Recorded data:
○ ○ ○

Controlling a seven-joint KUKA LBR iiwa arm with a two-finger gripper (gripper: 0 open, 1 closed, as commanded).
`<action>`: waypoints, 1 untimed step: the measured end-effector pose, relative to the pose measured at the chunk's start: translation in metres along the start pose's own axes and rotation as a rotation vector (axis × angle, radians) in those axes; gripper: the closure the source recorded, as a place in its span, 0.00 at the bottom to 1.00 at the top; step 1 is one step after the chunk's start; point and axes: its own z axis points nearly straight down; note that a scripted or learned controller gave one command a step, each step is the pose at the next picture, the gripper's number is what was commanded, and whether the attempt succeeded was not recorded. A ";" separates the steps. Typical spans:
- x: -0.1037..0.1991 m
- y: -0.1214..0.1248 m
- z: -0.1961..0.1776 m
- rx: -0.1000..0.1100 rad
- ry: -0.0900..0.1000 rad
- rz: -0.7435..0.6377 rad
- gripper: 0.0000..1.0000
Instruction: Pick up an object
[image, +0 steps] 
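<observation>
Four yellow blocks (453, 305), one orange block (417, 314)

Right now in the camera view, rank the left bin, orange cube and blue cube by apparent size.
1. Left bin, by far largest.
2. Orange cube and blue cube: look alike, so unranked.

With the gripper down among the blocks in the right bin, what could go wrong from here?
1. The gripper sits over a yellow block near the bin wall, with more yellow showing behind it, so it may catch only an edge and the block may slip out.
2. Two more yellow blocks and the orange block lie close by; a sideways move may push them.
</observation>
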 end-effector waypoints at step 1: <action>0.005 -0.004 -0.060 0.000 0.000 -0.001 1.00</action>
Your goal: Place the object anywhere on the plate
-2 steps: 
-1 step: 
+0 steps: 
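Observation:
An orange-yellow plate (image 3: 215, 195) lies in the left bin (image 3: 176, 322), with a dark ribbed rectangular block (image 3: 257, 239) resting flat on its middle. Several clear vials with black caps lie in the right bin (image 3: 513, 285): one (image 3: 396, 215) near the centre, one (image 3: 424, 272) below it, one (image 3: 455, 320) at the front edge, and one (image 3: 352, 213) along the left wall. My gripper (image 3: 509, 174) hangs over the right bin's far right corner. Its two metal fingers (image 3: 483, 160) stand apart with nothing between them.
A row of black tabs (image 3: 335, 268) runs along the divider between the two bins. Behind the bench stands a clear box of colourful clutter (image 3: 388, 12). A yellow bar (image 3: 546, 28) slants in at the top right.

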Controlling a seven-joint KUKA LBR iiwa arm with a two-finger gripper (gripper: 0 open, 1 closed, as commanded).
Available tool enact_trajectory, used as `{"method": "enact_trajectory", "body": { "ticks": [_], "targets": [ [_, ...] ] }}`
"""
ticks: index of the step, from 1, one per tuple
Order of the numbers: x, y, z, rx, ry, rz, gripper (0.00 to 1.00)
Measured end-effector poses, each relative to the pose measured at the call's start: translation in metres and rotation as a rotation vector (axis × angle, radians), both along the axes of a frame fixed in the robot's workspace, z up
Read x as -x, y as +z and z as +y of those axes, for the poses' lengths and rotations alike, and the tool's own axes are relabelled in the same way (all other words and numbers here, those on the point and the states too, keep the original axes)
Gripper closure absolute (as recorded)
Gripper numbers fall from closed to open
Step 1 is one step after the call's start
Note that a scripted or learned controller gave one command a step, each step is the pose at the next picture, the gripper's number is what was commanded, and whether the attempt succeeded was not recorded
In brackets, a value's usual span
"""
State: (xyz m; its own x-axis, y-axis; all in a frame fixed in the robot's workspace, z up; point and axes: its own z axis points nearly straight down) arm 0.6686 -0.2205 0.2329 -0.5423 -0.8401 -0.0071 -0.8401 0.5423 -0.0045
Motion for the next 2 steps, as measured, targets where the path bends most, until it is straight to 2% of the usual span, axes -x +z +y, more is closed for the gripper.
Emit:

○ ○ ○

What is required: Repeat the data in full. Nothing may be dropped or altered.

Written response:
Controlling a seven-joint KUKA LBR iiwa arm with a two-finger gripper (gripper: 0 open, 1 closed, as commanded).
`<action>`: waypoints, 1 untimed step: the measured end-effector pose, relative to the pose measured at the chunk's start: translation in metres along the start pose's own axes and rotation as a rotation vector (axis × angle, radians) in those axes; gripper: the closure the source recorded, as a place in its span, 0.00 at the bottom to 1.00 at the top; step 1 is one step after the chunk's start; point and axes: its own z axis points nearly straight down; note that a scripted or learned controller gave one command a step, each step is the pose at the next picture, the gripper's number is what was commanded, and whether the attempt succeeded was not recorded. A ";" separates the steps. Typical spans:
- x: -0.1037..0.1991 m
- y: -0.1214..0.1248 m
- z: -0.1961..0.1776 m
- rx: -0.1000..0.1100 rad
- ry: -0.0900..0.1000 rad
- rz: -0.7435..0.6377 rad
- gripper: 0.0000..1.0000
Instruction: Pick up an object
[image, +0 steps] 
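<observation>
Four yellow blocks (453, 305), one orange block (417, 314)

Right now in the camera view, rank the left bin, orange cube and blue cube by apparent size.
1. Left bin, by far largest.
2. Orange cube and blue cube: look alike, so unranked.

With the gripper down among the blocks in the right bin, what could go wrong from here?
1. The gripper sits over a yellow block near the bin wall, with more yellow showing behind it, so it may catch only an edge and the block may slip out.
2. Two more yellow blocks and the orange block lie close by; a sideways move may push them.
</observation>
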 end-effector waypoints at step 1: <action>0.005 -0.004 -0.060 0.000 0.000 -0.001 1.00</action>
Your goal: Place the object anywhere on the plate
-2 steps: 
-1 step: 
+0 steps: 
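Observation:
An orange-yellow plate (image 3: 215, 195) lies in the left bin (image 3: 176, 322), with a dark ribbed rectangular block (image 3: 257, 239) resting flat on its middle. Several clear vials with black caps lie in the right bin (image 3: 513, 285): one (image 3: 396, 215) near the centre, one (image 3: 424, 272) below it, one (image 3: 455, 320) at the front edge, and one (image 3: 352, 213) along the left wall. My gripper (image 3: 509, 174) hangs over the right bin's far right corner. Its two metal fingers (image 3: 483, 160) stand apart with nothing between them.
A row of black tabs (image 3: 335, 268) runs along the divider between the two bins. Behind the bench stands a clear box of colourful clutter (image 3: 388, 12). A yellow bar (image 3: 546, 28) slants in at the top right.
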
Controlling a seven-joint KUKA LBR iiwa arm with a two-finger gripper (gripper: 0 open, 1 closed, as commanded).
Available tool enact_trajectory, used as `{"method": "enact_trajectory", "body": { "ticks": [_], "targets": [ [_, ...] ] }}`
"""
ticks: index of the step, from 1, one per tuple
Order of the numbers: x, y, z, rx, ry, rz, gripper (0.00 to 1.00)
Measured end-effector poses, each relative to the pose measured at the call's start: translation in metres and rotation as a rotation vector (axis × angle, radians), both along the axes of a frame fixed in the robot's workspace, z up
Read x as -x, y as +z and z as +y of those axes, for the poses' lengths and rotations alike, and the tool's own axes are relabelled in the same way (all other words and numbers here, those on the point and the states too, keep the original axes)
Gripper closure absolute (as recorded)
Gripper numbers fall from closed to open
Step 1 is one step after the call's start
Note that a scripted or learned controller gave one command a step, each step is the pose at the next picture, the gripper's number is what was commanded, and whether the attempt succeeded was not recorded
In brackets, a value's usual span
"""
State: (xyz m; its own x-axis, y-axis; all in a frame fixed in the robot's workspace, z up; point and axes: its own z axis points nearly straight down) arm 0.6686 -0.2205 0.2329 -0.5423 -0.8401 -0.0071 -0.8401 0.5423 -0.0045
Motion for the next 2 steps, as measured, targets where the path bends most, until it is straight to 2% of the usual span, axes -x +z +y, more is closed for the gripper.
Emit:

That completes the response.